__What needs to be done__.
Work out how many lines in the data that follows contain "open". Write nothing but the number.

··· Provided material ···

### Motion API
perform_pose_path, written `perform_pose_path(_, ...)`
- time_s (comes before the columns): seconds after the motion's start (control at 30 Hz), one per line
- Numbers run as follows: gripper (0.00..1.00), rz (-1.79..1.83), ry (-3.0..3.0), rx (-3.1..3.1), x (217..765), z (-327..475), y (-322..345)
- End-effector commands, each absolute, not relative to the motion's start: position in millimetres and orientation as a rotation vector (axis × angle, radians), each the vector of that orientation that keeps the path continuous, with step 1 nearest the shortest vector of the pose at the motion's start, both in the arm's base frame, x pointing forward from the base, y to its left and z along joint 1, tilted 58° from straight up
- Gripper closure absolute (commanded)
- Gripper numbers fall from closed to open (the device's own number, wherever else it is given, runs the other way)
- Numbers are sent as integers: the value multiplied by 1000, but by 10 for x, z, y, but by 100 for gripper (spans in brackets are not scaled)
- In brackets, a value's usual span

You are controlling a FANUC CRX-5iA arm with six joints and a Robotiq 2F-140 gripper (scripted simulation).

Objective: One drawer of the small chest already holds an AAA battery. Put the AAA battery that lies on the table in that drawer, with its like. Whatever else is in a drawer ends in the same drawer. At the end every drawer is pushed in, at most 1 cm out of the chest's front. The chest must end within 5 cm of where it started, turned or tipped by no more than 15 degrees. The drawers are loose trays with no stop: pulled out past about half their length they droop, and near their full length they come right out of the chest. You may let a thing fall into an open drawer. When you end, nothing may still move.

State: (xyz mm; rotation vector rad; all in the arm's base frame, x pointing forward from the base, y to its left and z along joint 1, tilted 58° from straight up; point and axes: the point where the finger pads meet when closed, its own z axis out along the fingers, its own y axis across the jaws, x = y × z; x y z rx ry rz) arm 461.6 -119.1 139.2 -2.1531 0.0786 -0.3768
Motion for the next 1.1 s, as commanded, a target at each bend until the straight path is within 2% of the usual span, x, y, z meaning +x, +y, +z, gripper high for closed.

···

__Written reply__.
2